> **Your assignment**:
Copy every line of the data that includes the string "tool".

(Stored items from a collection)
BEGIN

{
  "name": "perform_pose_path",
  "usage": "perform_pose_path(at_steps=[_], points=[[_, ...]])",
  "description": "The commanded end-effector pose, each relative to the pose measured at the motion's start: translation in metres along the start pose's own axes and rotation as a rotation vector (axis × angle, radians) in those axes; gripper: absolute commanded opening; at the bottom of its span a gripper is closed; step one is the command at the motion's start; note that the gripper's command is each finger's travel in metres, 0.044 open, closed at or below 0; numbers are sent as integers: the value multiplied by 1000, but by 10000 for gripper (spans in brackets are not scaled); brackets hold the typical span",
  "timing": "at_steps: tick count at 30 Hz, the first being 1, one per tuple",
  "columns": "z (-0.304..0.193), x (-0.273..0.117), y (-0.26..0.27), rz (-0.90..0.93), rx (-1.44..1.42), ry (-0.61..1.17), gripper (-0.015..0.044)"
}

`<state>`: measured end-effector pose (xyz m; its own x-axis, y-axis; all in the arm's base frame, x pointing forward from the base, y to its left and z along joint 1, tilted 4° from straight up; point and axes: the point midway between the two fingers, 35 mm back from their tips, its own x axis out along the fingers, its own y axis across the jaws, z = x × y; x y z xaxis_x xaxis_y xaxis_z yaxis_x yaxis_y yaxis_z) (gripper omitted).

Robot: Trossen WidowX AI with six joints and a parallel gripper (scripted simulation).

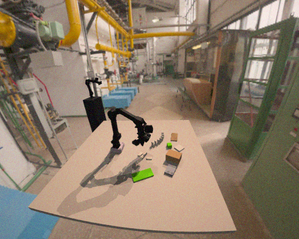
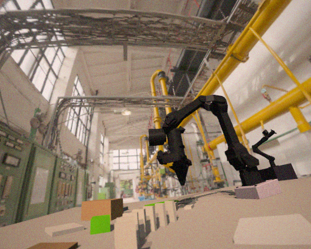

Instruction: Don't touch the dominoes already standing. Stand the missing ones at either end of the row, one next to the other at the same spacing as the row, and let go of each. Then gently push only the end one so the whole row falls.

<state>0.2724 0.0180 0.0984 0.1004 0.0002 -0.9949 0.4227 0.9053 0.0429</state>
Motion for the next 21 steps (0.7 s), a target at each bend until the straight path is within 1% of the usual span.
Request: perform_pose_path(at_steps=[1, 3, 6, 7, 21], points=[[-1, 3, 0, 1, -6, 4, 0], [-1, 24, 2, 2, -6, 3, 0], [-6, 71, 2, 1, -6, 4, 0], [-8, 78, 1, 1, -6, 5, 0], [-7, 81, -11, 0, -6, 5, 0]])
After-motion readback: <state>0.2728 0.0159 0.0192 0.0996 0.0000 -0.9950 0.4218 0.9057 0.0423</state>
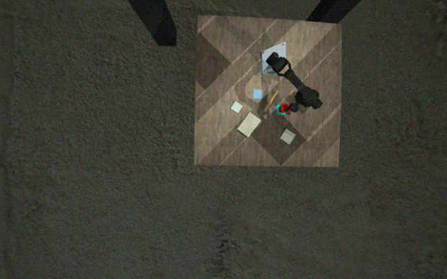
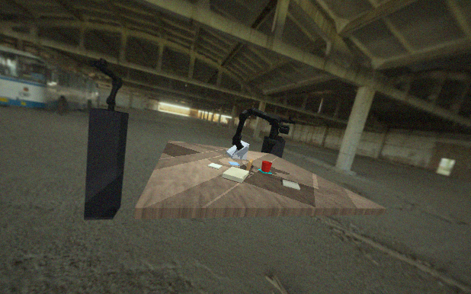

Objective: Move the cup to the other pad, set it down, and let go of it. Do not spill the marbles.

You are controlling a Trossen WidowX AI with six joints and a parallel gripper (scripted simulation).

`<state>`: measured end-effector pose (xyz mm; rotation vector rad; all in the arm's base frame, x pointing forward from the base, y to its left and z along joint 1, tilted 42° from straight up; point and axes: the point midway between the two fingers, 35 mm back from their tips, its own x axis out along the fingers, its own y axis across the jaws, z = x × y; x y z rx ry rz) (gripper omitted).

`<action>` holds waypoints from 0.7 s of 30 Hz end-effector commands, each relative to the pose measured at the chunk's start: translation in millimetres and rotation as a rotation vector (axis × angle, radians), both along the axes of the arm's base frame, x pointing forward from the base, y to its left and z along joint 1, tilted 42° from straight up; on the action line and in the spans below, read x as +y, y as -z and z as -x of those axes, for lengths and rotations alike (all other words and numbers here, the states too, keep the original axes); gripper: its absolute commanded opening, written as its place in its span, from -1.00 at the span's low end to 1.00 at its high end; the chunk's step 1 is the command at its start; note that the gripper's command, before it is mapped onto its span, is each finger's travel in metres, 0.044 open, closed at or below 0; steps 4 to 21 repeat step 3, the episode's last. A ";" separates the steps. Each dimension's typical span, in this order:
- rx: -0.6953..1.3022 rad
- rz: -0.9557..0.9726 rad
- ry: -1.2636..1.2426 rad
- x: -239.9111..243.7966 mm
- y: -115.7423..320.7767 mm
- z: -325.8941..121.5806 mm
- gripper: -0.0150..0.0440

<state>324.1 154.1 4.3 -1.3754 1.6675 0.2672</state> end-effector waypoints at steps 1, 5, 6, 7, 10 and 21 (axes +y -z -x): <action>0.001 0.001 0.001 -1.2 0.7 -0.2 1.00; 0.001 0.001 0.001 -1.2 0.7 -0.2 1.00; 0.001 0.001 0.001 -1.2 0.7 -0.2 1.00; 0.001 0.001 0.001 -1.2 0.7 -0.2 1.00; 0.001 0.001 0.001 -1.2 0.7 -0.2 1.00; 0.001 0.001 0.001 -1.2 0.7 -0.2 1.00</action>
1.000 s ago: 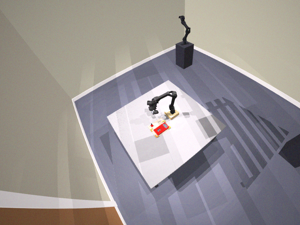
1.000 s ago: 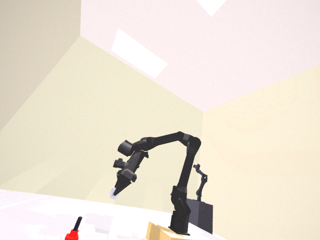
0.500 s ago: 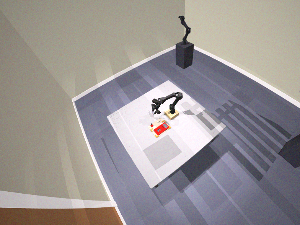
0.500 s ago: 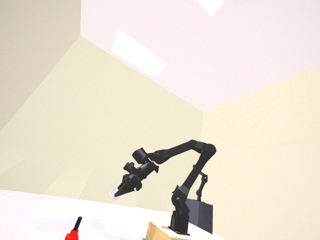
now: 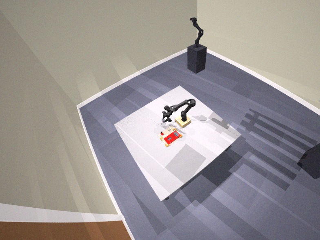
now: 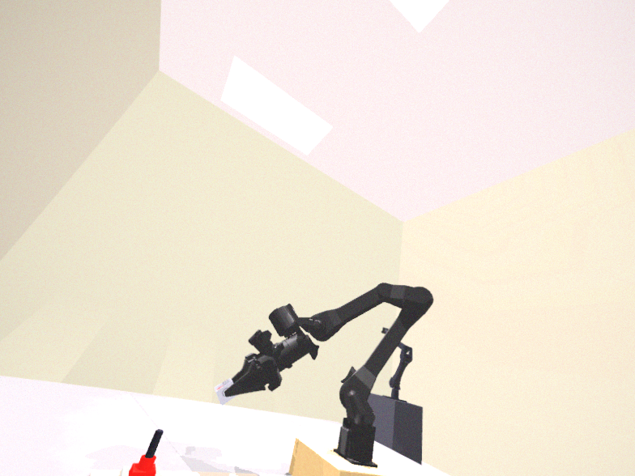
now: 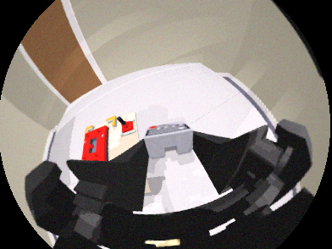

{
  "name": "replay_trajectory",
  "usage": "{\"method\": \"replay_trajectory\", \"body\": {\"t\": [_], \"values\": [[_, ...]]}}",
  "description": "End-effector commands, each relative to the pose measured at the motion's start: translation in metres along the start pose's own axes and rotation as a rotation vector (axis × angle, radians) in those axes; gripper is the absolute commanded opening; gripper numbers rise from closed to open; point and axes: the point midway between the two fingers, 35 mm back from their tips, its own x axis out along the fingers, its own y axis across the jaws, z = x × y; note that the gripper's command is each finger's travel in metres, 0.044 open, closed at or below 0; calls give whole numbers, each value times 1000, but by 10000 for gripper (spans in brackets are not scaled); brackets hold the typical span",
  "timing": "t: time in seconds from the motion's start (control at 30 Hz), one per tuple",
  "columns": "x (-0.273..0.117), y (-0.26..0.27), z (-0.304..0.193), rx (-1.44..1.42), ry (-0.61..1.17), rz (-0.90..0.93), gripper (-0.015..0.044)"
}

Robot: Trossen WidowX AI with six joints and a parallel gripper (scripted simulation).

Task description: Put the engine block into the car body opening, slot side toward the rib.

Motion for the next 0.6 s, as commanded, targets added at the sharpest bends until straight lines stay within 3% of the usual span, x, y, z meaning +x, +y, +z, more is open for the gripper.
{"method": "replay_trajectory", "body": {"t": [0.0, 0.57], "values": [[4, 1, -6, -8, -32, 1, 0], [23, 1, -28, -8, -32, 1, 0]]}}
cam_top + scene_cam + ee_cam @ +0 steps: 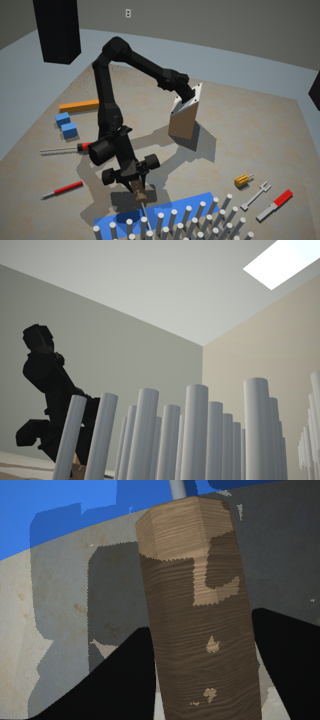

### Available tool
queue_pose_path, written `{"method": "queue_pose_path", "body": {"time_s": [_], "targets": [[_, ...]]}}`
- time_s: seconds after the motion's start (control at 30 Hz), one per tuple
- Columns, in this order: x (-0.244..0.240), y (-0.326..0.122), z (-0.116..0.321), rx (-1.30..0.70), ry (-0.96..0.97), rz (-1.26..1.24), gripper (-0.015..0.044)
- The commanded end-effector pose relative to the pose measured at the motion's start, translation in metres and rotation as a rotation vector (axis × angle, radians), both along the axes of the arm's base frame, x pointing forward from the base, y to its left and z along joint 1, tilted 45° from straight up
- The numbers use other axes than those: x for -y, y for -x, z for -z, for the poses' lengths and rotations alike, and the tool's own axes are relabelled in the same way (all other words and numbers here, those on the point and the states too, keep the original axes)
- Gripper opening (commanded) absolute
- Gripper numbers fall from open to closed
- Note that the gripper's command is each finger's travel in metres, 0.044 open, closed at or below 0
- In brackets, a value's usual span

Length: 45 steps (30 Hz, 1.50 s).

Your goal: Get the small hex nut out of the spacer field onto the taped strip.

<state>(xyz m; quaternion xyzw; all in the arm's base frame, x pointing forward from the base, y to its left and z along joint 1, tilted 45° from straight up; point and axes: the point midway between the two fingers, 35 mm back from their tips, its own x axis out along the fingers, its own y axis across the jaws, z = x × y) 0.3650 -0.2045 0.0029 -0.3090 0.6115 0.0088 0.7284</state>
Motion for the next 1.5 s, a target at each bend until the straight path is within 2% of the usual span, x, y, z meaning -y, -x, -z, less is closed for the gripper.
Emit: {"method": "queue_pose_path", "body": {"time_s": [0.0,1.47], "targets": [[0.001,0.004,-0.003,0.000,0.005,-0.002,0.0000],[0.010,0.035,-0.014,-0.006,0.011,0.000,0.0000]]}}
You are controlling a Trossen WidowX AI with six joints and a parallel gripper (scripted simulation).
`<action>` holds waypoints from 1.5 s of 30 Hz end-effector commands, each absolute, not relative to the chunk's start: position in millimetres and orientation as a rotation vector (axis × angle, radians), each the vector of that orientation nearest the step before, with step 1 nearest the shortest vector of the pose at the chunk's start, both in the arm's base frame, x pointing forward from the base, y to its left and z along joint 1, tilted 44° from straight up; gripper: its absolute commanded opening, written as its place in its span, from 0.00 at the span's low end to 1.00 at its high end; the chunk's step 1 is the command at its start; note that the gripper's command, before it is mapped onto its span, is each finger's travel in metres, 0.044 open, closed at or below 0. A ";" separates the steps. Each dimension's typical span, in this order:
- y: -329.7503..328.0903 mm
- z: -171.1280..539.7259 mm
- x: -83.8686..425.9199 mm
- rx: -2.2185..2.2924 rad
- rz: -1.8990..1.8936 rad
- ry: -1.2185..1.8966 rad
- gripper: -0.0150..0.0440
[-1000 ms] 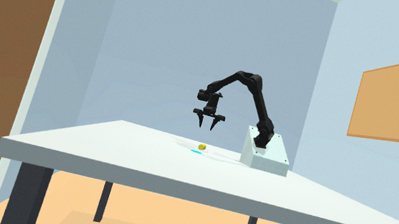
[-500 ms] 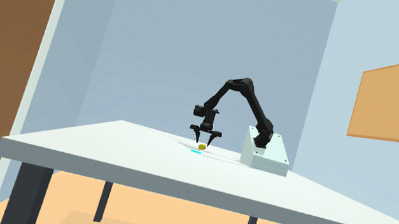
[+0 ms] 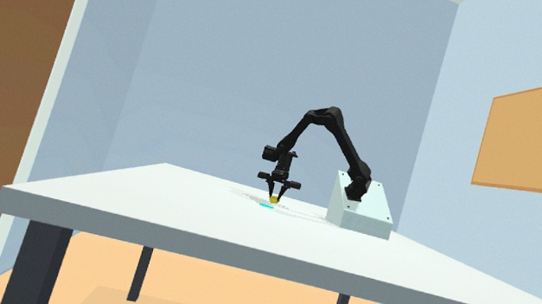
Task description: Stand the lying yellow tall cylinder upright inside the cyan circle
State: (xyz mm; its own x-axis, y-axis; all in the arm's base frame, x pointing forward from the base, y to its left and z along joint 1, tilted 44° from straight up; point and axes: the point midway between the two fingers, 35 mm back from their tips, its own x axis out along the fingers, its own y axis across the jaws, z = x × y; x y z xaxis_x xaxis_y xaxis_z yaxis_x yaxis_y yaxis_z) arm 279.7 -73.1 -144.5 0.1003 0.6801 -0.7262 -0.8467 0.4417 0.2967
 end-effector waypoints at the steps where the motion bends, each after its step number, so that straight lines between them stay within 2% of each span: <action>1: -73.3 -144.3 280.1 -0.209 1.136 0.933 0.43; 36: -146.5 -68.5 269.7 -0.212 1.134 0.937 0.43; 45: -146.5 -60.5 272.1 -0.167 1.107 0.968 0.43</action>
State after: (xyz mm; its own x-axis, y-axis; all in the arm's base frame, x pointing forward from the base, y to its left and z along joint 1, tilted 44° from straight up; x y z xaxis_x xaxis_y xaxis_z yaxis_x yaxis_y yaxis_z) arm 268.8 -145.9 -66.8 0.0991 0.6846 -0.7222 -0.8314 0.4557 0.3179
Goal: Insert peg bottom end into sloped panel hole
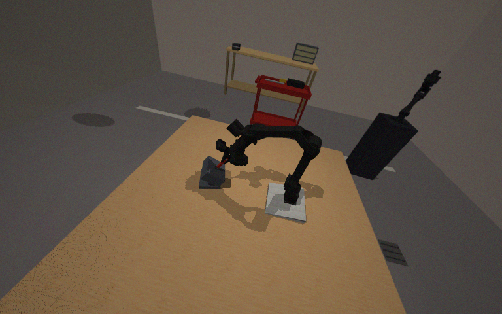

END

> **Final answer**:
### Available tool
- The numbers use other axes than those: x for -y, y for -x, z for -z, for the poses' lengths and rotations alike, and the tool's own axes are relabelled in the same way (all other words and numbers here, those on the point and the states too, keep the original axes)

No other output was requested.